__What this task involves__: Look through the records below, count the lines with the word "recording", and reply with only the number.

__Dataset records__:
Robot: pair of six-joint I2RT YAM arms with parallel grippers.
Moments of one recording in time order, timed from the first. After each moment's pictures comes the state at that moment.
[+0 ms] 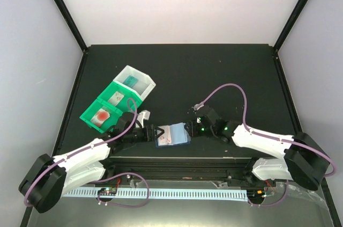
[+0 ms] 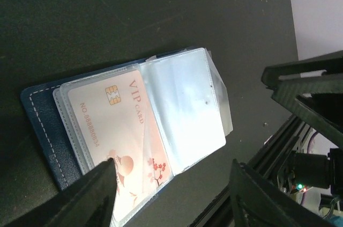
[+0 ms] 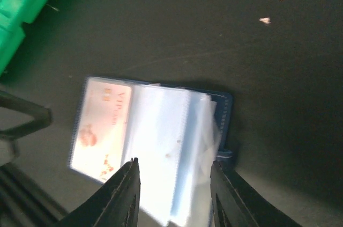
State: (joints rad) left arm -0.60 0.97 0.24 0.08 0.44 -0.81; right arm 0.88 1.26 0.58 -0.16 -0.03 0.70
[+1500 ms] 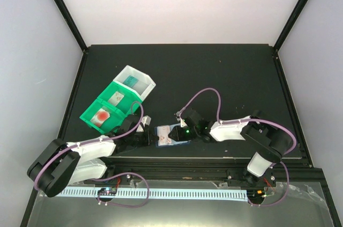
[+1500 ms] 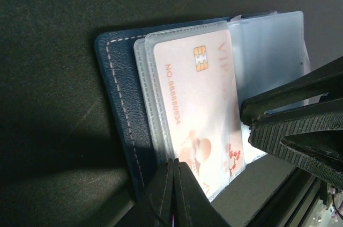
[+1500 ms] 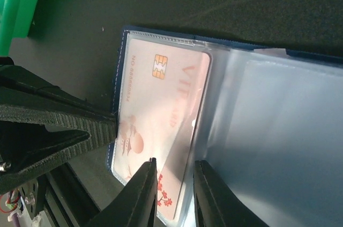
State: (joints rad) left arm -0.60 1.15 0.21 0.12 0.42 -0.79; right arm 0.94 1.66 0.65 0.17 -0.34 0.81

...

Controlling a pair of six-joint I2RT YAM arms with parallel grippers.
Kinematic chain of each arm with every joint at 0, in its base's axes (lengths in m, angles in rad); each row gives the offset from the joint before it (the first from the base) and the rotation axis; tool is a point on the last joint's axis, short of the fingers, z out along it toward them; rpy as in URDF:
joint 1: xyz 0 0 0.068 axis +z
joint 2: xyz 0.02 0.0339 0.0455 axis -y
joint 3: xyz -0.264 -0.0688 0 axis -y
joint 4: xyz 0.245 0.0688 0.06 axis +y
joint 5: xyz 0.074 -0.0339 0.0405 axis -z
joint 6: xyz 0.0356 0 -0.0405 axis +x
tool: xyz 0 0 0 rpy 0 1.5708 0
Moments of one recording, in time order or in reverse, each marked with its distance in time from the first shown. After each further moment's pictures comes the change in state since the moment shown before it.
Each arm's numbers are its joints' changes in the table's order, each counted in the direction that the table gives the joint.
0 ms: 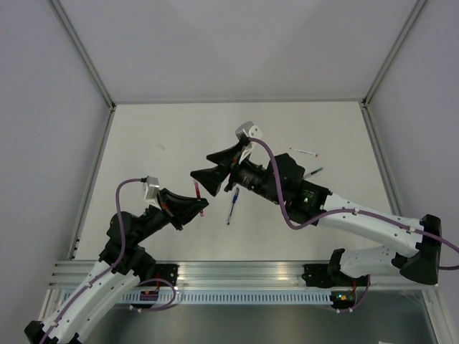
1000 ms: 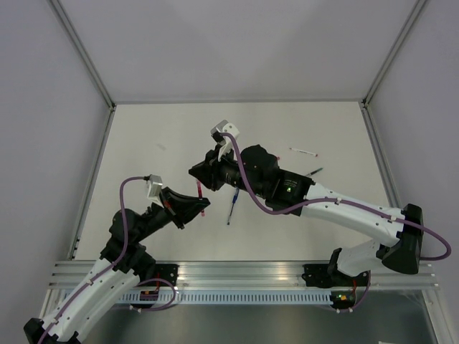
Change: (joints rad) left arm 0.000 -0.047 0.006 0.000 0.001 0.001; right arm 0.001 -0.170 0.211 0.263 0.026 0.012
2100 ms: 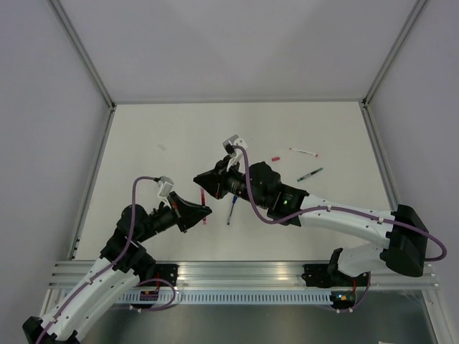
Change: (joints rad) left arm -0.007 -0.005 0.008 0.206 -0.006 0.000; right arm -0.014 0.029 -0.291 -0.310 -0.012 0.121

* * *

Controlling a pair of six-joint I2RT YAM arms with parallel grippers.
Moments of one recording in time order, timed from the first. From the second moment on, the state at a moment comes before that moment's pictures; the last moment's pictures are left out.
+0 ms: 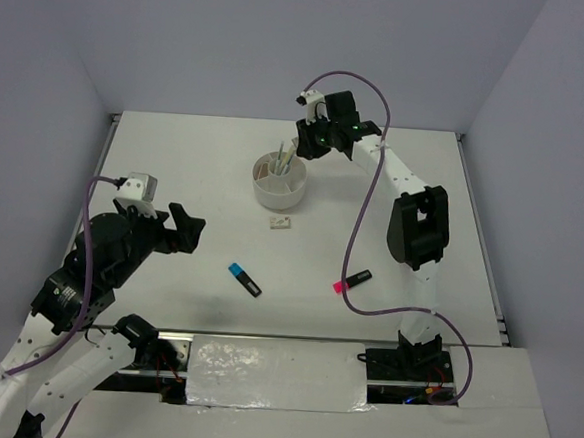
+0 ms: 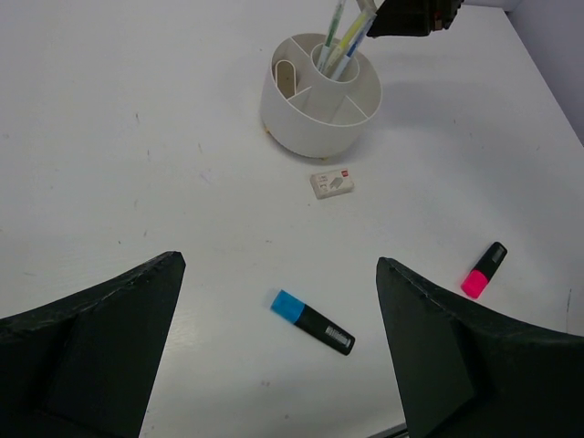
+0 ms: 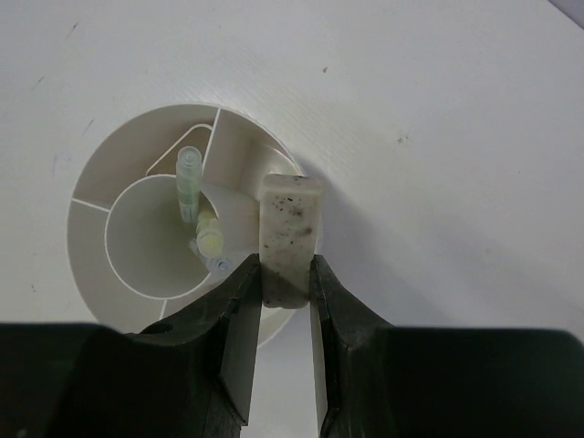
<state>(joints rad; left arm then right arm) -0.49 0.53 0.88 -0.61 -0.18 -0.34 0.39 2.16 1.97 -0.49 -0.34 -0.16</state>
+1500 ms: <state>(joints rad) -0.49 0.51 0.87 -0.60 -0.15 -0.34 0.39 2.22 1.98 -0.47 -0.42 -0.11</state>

__Response area__: 3